Your task:
Images are to be excluded, and the rest of the data repeated exactly.

+ + + + +

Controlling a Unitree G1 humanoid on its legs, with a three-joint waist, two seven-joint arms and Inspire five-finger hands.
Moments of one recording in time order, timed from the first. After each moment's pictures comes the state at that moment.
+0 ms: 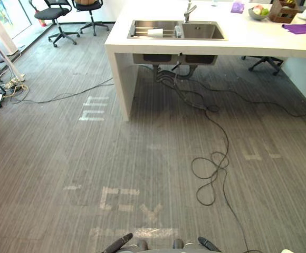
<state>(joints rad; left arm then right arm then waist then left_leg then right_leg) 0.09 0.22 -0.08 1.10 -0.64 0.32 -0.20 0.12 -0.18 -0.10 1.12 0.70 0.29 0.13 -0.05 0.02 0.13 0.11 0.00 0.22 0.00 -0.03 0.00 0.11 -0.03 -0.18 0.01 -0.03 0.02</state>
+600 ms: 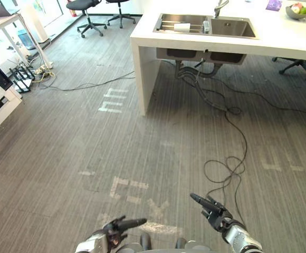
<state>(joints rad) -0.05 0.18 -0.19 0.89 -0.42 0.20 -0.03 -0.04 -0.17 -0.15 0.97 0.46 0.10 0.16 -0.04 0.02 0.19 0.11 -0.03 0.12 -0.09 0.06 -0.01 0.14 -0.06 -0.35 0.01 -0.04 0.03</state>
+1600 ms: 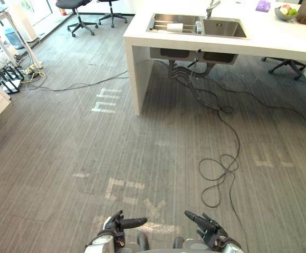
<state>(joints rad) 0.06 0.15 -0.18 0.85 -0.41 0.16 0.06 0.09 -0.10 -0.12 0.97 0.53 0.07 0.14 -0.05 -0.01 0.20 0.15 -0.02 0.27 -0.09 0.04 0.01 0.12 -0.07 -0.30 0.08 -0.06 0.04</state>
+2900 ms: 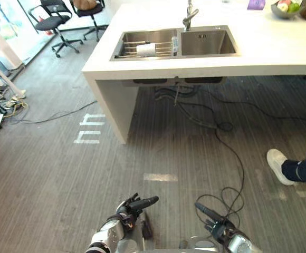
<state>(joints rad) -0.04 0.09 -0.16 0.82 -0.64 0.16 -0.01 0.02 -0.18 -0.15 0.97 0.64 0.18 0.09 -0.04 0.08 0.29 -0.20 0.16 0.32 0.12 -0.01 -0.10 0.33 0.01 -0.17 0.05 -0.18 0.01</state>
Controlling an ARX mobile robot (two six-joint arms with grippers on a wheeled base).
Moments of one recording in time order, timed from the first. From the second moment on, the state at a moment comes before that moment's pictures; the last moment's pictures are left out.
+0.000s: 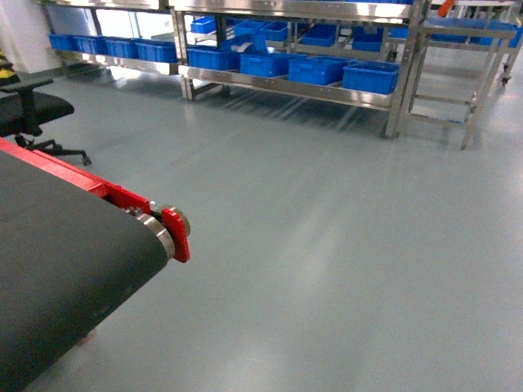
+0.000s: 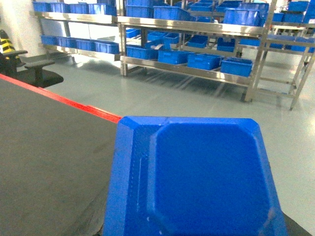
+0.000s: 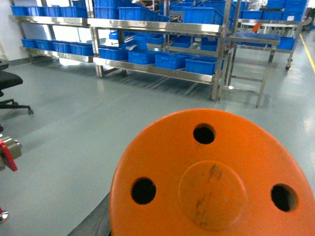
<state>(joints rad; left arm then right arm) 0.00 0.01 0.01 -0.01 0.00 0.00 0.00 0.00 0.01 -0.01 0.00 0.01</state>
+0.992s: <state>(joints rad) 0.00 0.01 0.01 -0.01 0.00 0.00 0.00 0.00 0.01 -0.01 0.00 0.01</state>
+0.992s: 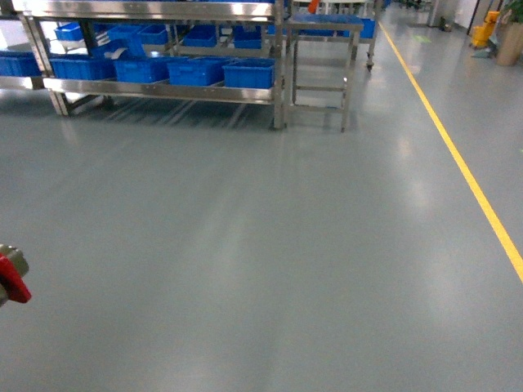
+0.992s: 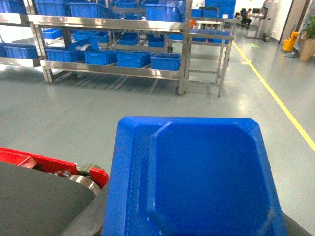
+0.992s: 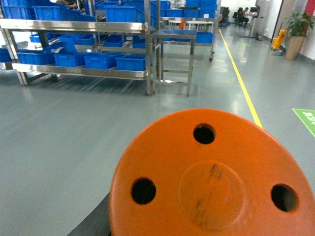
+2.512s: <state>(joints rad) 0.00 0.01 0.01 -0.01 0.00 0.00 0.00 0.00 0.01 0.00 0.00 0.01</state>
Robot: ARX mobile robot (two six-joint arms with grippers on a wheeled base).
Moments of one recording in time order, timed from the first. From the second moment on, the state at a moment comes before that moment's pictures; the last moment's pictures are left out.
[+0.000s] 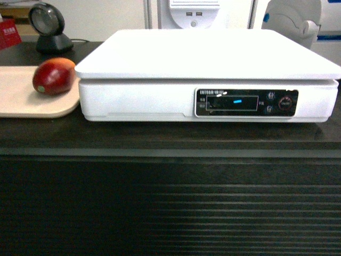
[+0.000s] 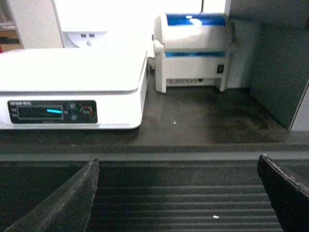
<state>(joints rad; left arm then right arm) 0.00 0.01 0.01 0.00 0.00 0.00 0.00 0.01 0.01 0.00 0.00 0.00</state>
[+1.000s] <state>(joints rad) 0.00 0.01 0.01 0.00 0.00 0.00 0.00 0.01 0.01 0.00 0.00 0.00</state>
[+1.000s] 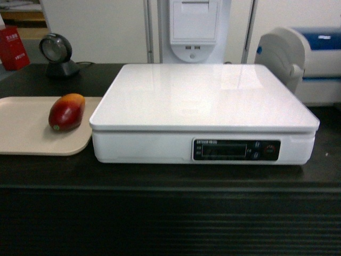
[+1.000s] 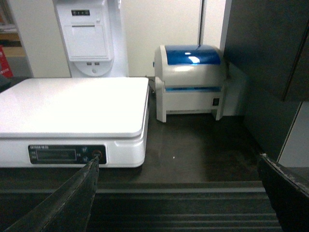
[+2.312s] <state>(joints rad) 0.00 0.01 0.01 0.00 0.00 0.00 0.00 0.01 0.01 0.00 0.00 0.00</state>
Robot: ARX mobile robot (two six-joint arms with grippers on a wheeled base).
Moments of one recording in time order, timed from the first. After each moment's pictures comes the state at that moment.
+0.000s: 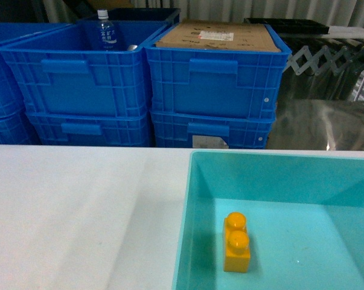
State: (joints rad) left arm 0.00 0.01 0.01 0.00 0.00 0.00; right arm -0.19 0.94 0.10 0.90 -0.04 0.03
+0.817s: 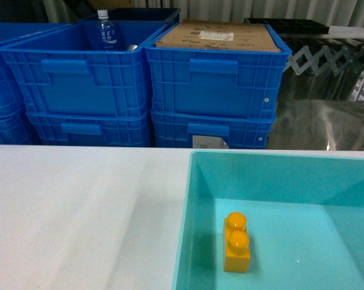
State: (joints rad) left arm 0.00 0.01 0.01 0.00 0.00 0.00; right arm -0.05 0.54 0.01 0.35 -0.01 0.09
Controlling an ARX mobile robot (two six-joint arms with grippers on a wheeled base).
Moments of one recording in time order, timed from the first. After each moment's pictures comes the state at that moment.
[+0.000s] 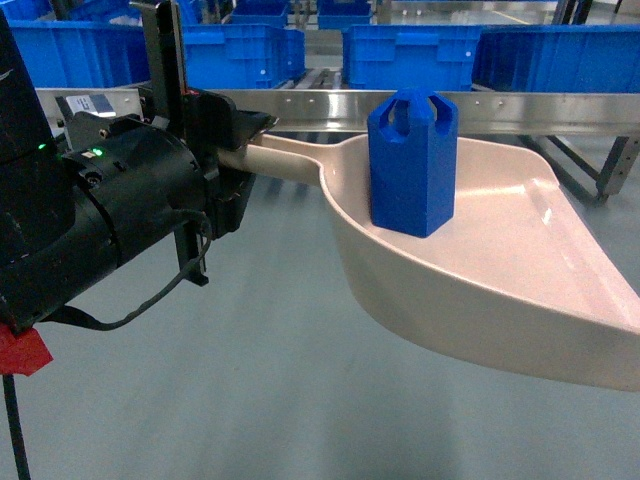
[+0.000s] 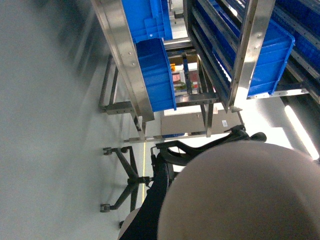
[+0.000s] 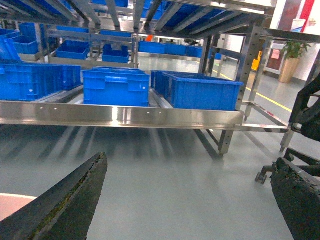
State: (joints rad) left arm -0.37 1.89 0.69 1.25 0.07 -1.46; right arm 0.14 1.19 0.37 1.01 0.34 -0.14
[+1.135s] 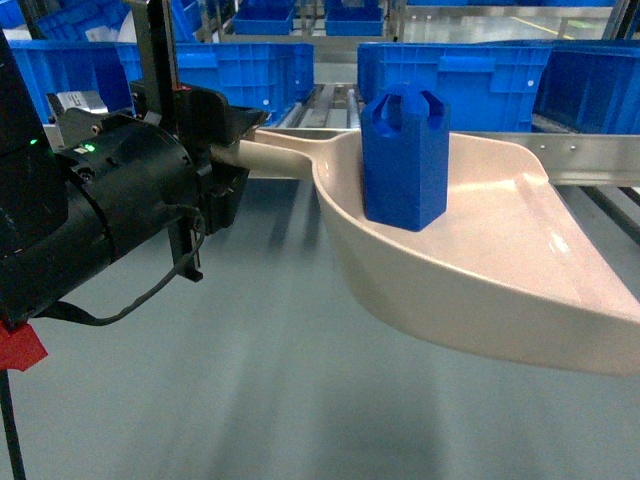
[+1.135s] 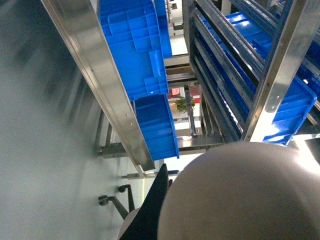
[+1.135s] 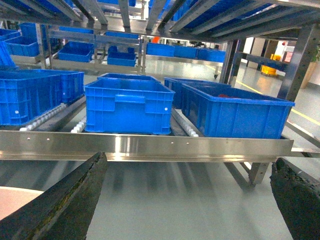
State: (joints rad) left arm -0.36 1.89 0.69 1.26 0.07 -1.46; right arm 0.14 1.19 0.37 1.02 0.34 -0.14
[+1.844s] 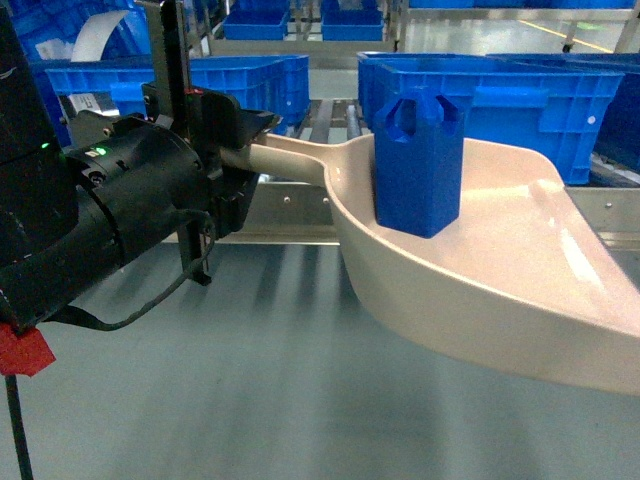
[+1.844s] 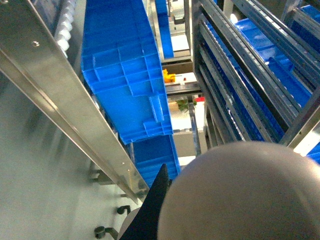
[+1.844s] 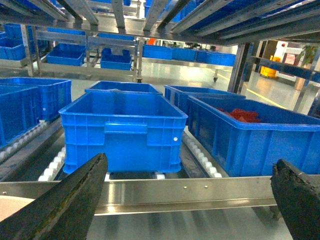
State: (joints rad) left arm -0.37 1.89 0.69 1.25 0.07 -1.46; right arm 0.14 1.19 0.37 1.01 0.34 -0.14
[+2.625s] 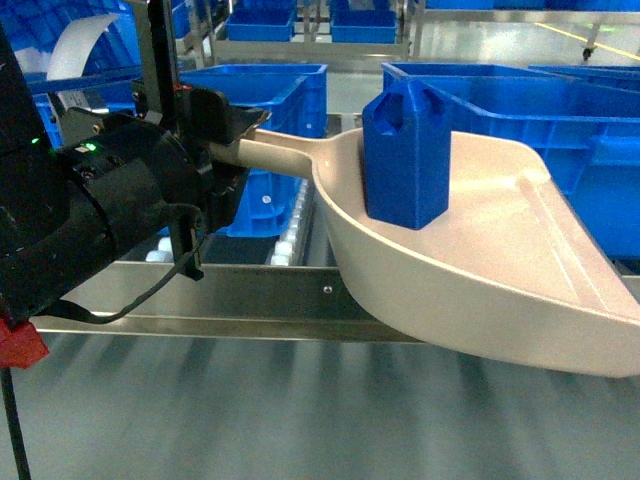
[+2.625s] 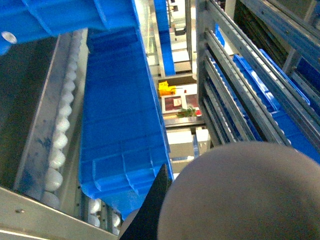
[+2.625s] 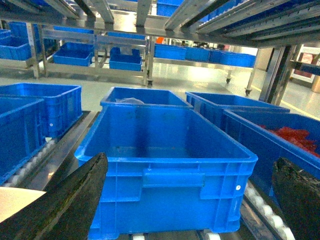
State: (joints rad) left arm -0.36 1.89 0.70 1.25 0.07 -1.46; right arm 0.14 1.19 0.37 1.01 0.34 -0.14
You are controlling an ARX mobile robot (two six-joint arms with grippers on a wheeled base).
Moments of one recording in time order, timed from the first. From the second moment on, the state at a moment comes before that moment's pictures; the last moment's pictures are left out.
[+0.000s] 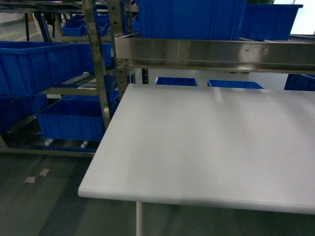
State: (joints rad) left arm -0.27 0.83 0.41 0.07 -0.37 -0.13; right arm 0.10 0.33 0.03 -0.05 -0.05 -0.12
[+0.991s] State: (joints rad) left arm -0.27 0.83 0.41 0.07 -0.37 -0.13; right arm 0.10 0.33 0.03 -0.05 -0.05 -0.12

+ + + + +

Solution for this task:
Controlling a Unitree G1 humanoid on its legs, with a three-joint waist, two seven-joint arms and Inspire five-finger hands.
Moments of one recording in time order, timed from the first. After each moment's pictures comes the state at that moment.
+0 ms: 
<state>(joints rad; left arm then right arm then waist then left_leg then right_leg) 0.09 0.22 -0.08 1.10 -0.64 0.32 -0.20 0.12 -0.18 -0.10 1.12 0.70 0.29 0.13 -0.05 0.02 0.13 0.11 0.00 0.22 0.00 -0.03 0.00 0.11 -0.03 -0.18 0.01 -0.03 0.02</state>
+600 ms: 
<state>(joints rad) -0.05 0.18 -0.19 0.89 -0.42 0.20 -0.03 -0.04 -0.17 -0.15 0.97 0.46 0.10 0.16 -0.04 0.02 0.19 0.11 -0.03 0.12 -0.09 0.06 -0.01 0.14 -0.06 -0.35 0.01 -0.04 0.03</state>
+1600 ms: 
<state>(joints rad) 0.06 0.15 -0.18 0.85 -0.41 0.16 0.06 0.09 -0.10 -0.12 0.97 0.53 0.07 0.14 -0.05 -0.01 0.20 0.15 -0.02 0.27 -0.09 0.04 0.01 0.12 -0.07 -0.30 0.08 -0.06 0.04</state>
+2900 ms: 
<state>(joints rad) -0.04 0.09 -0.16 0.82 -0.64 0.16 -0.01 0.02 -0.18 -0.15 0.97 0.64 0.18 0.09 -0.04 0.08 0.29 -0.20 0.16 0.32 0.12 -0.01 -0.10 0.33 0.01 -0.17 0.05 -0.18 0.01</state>
Controlling an ARX mobile robot (two six-joint arms with grippers on a wheeled base).
Moments of one recording in time order, timed from the first. From the second moment on, the state at a moment comes before that moment's pictures; the last moment's pictures are left out.
+0.000s: 
+0.000s: 
+0.000s: 
<state>(joints rad; left arm then right arm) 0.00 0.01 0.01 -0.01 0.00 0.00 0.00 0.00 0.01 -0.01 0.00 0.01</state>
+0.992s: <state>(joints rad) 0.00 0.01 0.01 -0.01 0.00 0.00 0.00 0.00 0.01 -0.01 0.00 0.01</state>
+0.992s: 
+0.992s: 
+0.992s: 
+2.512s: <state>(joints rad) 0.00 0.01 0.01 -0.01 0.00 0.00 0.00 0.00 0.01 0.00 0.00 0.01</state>
Robot: ARX mobile robot (two six-joint arms with grippers on a wheeled base).
Moments of one recording in time order, timed from the first. From the second moment on, the state at a moment comes before that moment's pictures; the last moment's pictures are left out.
[+0.000s] 
[+0.000s] 
<state>(joints rad; left arm then right arm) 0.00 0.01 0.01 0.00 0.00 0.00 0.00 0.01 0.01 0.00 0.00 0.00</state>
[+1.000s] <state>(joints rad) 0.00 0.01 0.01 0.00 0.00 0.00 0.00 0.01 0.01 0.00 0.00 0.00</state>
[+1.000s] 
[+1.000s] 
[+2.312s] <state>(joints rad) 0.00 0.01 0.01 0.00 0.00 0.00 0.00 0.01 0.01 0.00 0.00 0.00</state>
Robot: ARX mobile robot (two six-joint arms with grippers on a wheeled base).
Moments of one recording in time order, timed from the first. After each moment's pictures comes the state at that moment.
+0.000s: 
State: (joints rad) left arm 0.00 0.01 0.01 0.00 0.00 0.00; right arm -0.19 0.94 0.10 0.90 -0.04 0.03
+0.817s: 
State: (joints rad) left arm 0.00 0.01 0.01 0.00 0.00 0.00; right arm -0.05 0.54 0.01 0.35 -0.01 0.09
Controlling an ARX mobile robot (two six-joint arms with grippers on a wheeled base).
Moments of one recording in time order, timed from the first. After each moment's pictures comes the state at that moment.
[+0.000s] 
[+0.000s] 
[+0.000s] 
State: (joints rad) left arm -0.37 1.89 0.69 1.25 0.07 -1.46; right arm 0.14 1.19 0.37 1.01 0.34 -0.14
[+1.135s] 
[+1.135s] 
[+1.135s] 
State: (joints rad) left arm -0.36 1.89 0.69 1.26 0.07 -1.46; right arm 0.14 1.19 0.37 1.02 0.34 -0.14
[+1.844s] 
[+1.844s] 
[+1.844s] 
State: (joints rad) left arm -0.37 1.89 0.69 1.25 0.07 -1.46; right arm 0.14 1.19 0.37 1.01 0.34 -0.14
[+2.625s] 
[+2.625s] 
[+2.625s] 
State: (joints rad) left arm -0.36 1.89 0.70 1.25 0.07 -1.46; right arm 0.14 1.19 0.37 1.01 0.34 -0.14
You are controlling an ARX mobile robot (two six-joint arms with grippers on a wheeled base).
Moments of one recording in time order, timed from the first. From the second moment on, the state at a moment comes before that moment's pictures; the last moment's pictures are left out.
[+0.000s] 
State: (joints rad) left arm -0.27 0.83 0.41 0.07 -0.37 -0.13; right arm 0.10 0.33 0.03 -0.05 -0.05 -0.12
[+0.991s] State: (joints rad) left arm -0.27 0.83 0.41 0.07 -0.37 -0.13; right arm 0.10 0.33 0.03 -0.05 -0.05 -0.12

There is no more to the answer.